» What needs to be done
Set down exactly the first line of the entries and every line after it, through the line with "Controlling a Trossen".

» Material for this exercise
════════

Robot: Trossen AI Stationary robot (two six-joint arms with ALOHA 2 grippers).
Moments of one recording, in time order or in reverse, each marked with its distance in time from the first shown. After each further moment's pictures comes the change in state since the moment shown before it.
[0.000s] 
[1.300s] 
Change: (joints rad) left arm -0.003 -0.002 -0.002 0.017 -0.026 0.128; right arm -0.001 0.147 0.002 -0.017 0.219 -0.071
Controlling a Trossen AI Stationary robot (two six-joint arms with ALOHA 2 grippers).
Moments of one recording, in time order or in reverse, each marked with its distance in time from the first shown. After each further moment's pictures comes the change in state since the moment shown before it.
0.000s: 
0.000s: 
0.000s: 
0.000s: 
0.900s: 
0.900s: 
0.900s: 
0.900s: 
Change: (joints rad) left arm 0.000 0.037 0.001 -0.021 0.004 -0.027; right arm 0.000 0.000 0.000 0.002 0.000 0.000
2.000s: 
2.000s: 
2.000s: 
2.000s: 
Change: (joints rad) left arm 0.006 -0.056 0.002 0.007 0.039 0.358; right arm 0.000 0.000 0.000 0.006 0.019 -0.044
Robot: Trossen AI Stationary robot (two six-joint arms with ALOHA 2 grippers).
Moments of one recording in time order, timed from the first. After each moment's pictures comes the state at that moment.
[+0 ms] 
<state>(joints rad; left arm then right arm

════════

» Your response
Robot: Trossen AI Stationary robot (two six-joint arms with ALOHA 2 grippers).
Moments of one recording, in time order or in reverse, each marked with its distance in time from the first shown. After each further moment's pictures comes the change in state since the moment shown before it.
[0.000s] 
[1.300s] 
Change: (joints rad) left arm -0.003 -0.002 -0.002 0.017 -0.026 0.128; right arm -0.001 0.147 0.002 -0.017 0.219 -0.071
Controlling a Trossen AI Stationary robot (two six-joint arms with ALOHA 2 grippers).

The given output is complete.